**VTB Ready to Restructure Russian Railways’ Debt Amid Central Bank Conditions**
Russian banks, led by VTB, are open to restructuring the debt of Russian Railways, provided the central bank maintains current reserve requirements for these loans. VTB’s CEO, Andrei Kostin, shared insights during a recent interview, emphasizing the importance of the central bank’s stance in facilitating this process.
As reported, the Russian government is exploring strategies to support Russian Railways, which is facing a staggering debt of 4 trillion roubles. VTB, the largest creditor to Russian Railways, is actively engaged in weekly discussions with government officials and central bank representatives to address the financial challenges facing the railway operator.
Kostin stated, “Banks are prepared to restructure loans and defer payments, as long as the central bank does not raise reserve requirements.” The central bank has previously allowed banks to restructure corporate loans starting in 2025 without requiring an increase in reserves, contingent on timely debt servicing and a three-year financial plan from the companies involved.
Currently, creditors of Russian Railways are urging the central bank to extend this restructuring measure into the upcoming year. Kostin highlighted the central bank’s capability to maintain reserves at their current levels, which could enable the postponement of interest payments for Russian Railways.
In a significant development, creditors have dismissed a proposal to convert 400 billion roubles of Russian Railways’ debt into equity. Kostin explained that such a conversion is complex and not favored by the central bank, which discourages investments in non-core assets. He noted that the largest banks are unlikely to pursue this option due to capital challenges.
Kostin attributed the financial difficulties of Russian Railways to high interest rates and the company’s obligations to the state, particularly regarding investments in the railway network and support for unprofitable cargo operations.
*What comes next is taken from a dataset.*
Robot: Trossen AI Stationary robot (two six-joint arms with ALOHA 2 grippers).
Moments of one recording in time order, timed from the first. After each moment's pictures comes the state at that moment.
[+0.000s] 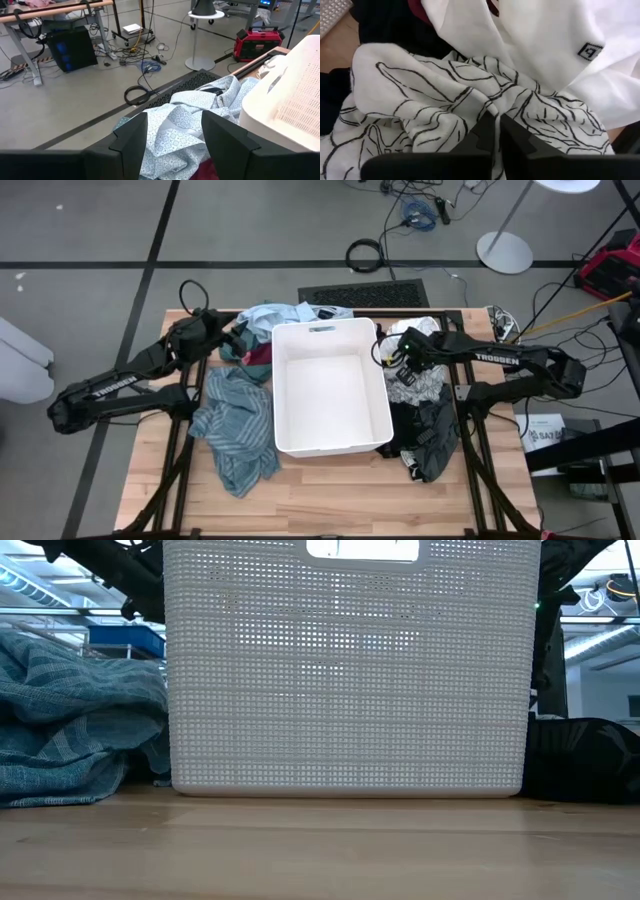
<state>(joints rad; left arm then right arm) 0.54 0.67 0.63 -0.25 -0.35 -0.09 -0.50 1.19 0.70 -0.78 0.21 0.24</state>
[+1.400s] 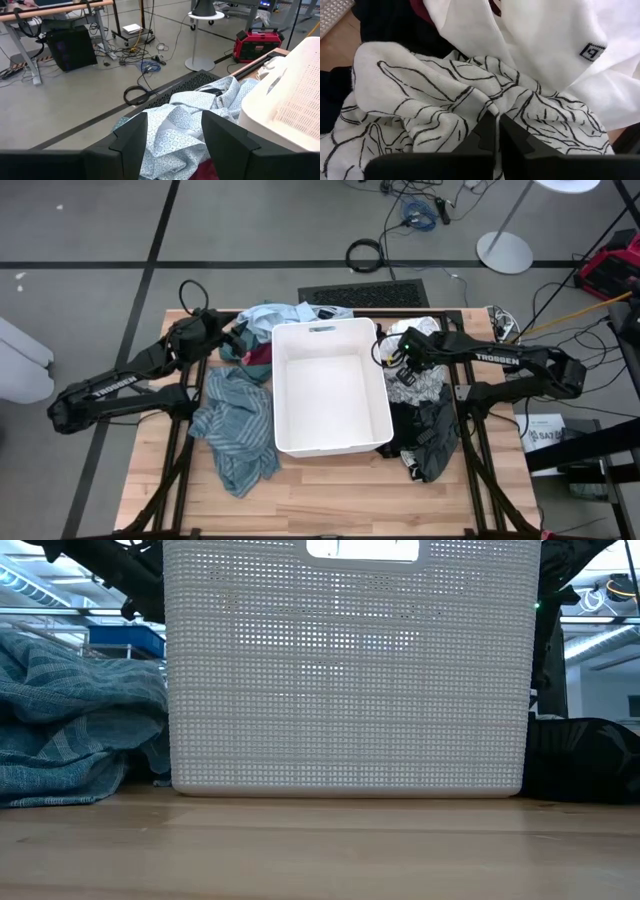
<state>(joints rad) 0.54 0.67 0.63 -0.25 -0.35 -0.10 -0.50 1.19 0.70 -0.78 0.21 0.23</state>
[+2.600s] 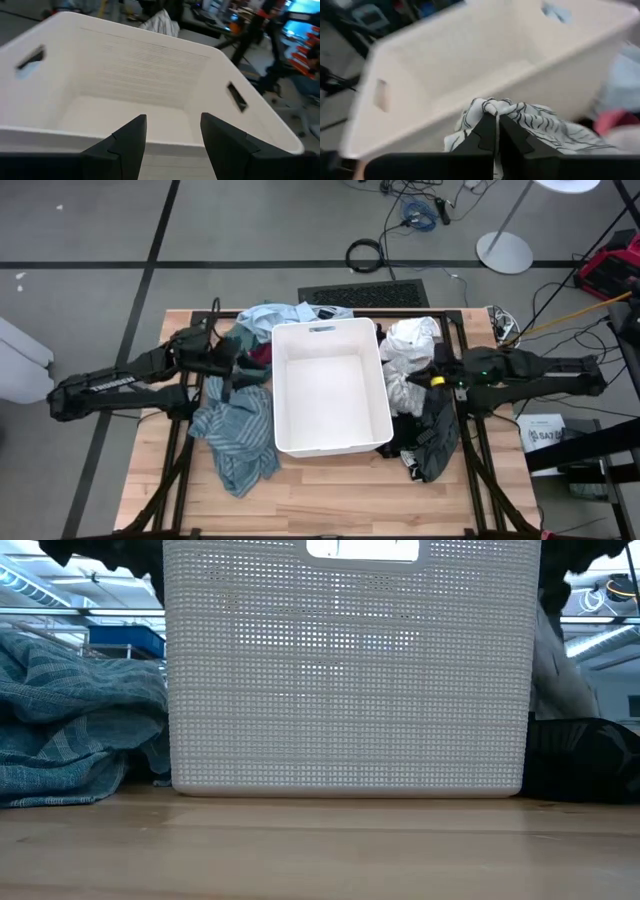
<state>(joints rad) 0.33 0.67 0.63 -0.23 0.44 -0.15 0.07 0.53 0.70 -0.55 0.17 0.41</state>
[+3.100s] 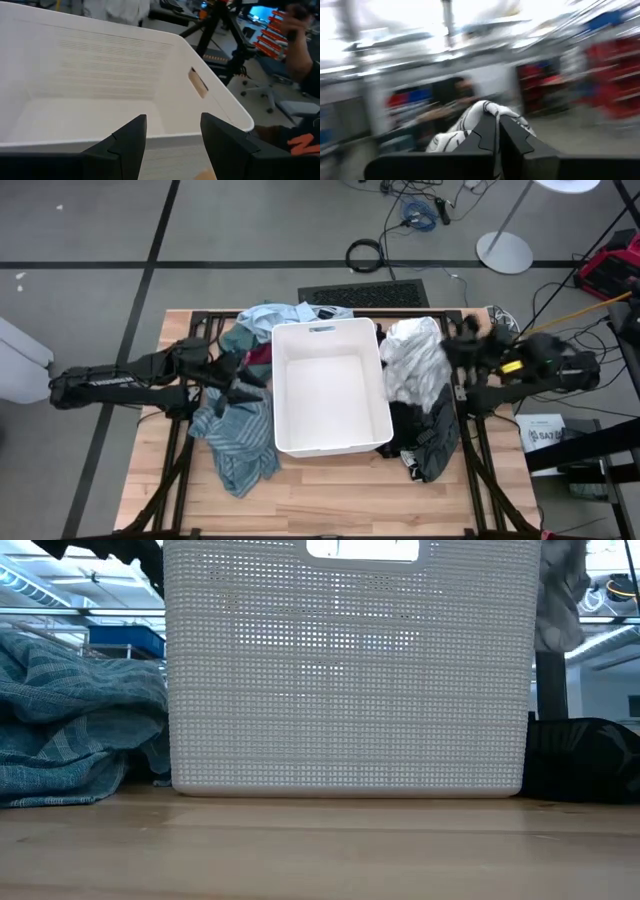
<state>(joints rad) 0.17 0.67 0.63 -0.23 0.44 -0.13 0.16 0.41 0.72 0.08 0.46 0.09</state>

He cited the example of coal exports to China as a loss-making venture, suggesting that the coal could be redirected to power data centers in Russia instead.
“The transportation of coal to China at a loss is not viable when there are opportunities to establish energy-intensive data centers near coal power stations,” Kostin remarked, highlighting the potential for cryptocurrency mining as an alternative use for the coal.
As the situation unfolds, banks are awaiting a comprehensive financial plan from Russian Railways to assess the viability of debt repayment strategies.
**FAQ**
*What is the current financial situation of Russian Railways?*
Russian Railways is grappling with a significant debt of 4 trillion roubles, prompting discussions among banks and the government about potential restructuring options to alleviate financial pressures.